- WHAT IS BEING ASKED: Could you restate the whole listing word for word?

- DATA:
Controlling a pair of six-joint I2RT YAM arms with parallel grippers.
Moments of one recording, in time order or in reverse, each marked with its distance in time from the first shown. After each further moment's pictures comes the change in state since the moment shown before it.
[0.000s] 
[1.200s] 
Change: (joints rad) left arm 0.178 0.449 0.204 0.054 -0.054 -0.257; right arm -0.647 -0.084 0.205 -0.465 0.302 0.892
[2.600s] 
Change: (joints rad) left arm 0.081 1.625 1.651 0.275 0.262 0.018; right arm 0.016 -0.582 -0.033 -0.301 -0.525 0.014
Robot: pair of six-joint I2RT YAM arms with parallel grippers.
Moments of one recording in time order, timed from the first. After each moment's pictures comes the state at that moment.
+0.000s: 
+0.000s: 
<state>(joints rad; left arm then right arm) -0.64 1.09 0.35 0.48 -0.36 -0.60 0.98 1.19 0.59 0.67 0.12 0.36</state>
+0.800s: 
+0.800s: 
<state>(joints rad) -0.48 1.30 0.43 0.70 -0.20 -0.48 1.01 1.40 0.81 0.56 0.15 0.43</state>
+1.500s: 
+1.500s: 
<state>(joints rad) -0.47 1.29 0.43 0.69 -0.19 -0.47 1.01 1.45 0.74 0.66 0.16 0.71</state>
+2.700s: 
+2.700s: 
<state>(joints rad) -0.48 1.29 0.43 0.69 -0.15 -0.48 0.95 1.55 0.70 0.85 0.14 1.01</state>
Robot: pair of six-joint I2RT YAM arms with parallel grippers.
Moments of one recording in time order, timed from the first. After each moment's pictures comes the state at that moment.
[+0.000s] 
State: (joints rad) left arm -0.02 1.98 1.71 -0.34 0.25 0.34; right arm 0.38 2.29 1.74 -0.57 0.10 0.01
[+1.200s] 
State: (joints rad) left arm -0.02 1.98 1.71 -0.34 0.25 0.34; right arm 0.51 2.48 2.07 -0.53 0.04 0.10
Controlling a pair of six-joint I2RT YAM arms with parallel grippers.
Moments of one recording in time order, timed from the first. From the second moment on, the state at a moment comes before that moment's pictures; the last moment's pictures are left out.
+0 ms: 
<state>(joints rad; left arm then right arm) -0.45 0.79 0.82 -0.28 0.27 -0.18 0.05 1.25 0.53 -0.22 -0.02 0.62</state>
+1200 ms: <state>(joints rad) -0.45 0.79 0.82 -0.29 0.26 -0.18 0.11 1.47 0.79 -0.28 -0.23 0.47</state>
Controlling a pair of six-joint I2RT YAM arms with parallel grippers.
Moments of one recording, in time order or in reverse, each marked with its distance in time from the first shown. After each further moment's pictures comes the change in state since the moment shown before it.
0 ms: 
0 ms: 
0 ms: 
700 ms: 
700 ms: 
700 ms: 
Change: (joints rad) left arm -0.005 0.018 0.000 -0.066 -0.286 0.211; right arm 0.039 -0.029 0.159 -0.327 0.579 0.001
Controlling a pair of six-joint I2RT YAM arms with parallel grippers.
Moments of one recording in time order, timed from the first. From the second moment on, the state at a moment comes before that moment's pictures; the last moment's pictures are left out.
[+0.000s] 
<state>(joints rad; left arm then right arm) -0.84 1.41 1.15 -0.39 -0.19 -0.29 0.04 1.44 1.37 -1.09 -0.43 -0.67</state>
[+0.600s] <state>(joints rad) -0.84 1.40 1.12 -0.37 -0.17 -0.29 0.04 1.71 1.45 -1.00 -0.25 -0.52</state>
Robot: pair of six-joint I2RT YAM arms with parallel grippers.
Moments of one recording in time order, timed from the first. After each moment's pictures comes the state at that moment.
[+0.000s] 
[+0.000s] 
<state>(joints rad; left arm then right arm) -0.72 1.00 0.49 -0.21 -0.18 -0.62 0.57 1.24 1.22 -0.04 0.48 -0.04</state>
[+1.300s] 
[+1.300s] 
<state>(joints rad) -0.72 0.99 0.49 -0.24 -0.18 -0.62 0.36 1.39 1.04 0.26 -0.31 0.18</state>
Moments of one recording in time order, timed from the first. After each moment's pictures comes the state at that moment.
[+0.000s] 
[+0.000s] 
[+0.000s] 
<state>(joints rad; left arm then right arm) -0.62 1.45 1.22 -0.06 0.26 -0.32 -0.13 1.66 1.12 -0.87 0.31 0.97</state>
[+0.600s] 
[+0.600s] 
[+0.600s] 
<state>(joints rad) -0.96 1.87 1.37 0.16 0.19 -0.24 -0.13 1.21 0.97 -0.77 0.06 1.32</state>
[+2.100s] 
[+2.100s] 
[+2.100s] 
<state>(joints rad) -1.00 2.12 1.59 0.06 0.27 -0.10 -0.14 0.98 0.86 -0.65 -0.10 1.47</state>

- SOLUTION TO THE PROBLEM:
Controlling a pair of six-joint I2RT YAM arms with parallel grippers.
Moments of one recording, in time order or in reverse, each marked with its distance in time from the first shown. After each further moment's pictures comes the change in state since the moment shown before it.
[0.000s] 
[1.200s] 
Change: (joints rad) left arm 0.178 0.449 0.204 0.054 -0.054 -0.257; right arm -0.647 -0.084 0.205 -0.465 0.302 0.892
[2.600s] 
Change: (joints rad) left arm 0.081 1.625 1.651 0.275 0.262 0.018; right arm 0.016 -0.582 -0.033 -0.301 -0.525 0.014
Robot: pair of six-joint I2RT YAM arms with parallel grippers.
Moments of one recording in time order, timed from the first. After each moment's pictures comes the state at that moment.
+0.000s: 
+0.000s: 
<state>(joints rad; left arm then right arm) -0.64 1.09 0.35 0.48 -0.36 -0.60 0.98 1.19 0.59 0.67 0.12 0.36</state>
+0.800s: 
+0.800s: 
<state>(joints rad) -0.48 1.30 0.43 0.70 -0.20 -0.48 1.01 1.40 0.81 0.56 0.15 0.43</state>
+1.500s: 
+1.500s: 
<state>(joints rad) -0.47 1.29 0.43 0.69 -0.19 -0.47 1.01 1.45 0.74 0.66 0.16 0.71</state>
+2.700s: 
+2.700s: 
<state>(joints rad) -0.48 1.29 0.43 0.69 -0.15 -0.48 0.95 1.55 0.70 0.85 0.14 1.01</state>
Robot: pair of six-joint I2RT YAM arms with parallel grippers.
Moments of one recording in time order, timed from the first. After each moment's pictures comes the state at that moment.
[+0.000s] 
State: (joints rad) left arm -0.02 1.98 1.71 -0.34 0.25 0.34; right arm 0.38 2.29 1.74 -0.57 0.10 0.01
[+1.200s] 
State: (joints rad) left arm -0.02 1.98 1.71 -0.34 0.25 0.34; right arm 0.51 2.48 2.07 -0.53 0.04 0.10
Controlling a pair of six-joint I2RT YAM arms with parallel grippers.
Moments of one recording in time order, timed from the first. From the second moment on, the state at a moment comes before that moment's pictures; the last moment's pictures are left out.
+0 ms: 
<state>(joints rad; left arm then right arm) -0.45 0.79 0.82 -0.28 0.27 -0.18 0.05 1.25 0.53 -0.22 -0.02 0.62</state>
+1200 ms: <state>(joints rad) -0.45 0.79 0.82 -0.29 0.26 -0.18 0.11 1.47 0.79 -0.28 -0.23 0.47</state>
Controlling a pair of six-joint I2RT YAM arms with parallel grippers.
Moments of one recording, in time order or in reverse, each marked with its distance in time from the first shown. After each further moment's pictures comes the change in state since the moment shown before it.
0 ms: 
0 ms: 
0 ms: 
700 ms: 
700 ms: 
700 ms: 
Change: (joints rad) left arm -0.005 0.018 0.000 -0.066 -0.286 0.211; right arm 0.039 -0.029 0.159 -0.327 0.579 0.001
Controlling a pair of six-joint I2RT YAM arms with parallel grippers.
Moments of one recording in time order, timed from the first. From the second moment on, the state at a moment comes before that moment's pictures; the last moment's pictures are left out.
[+0.000s] 
<state>(joints rad; left arm then right arm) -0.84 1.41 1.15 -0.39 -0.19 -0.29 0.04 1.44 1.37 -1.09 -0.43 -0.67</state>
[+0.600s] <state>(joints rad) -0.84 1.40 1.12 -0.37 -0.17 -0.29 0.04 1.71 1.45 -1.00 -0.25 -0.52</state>
Robot: pair of six-joint I2RT YAM arms with parallel grippers.
Moments of one recording in time order, timed from the first. After each moment's pictures comes the state at that moment.
[+0.000s] 
[+0.000s] 
<state>(joints rad; left arm then right arm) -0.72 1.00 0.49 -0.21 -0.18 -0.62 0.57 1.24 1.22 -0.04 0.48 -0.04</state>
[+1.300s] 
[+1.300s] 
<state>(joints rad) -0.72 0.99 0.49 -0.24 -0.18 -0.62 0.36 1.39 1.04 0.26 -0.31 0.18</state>
Moments of one recording in time order, timed from the first. After each moment's pictures comes the state at that moment.
[+0.000s] 
[+0.000s] 
[+0.000s] 
<state>(joints rad; left arm then right arm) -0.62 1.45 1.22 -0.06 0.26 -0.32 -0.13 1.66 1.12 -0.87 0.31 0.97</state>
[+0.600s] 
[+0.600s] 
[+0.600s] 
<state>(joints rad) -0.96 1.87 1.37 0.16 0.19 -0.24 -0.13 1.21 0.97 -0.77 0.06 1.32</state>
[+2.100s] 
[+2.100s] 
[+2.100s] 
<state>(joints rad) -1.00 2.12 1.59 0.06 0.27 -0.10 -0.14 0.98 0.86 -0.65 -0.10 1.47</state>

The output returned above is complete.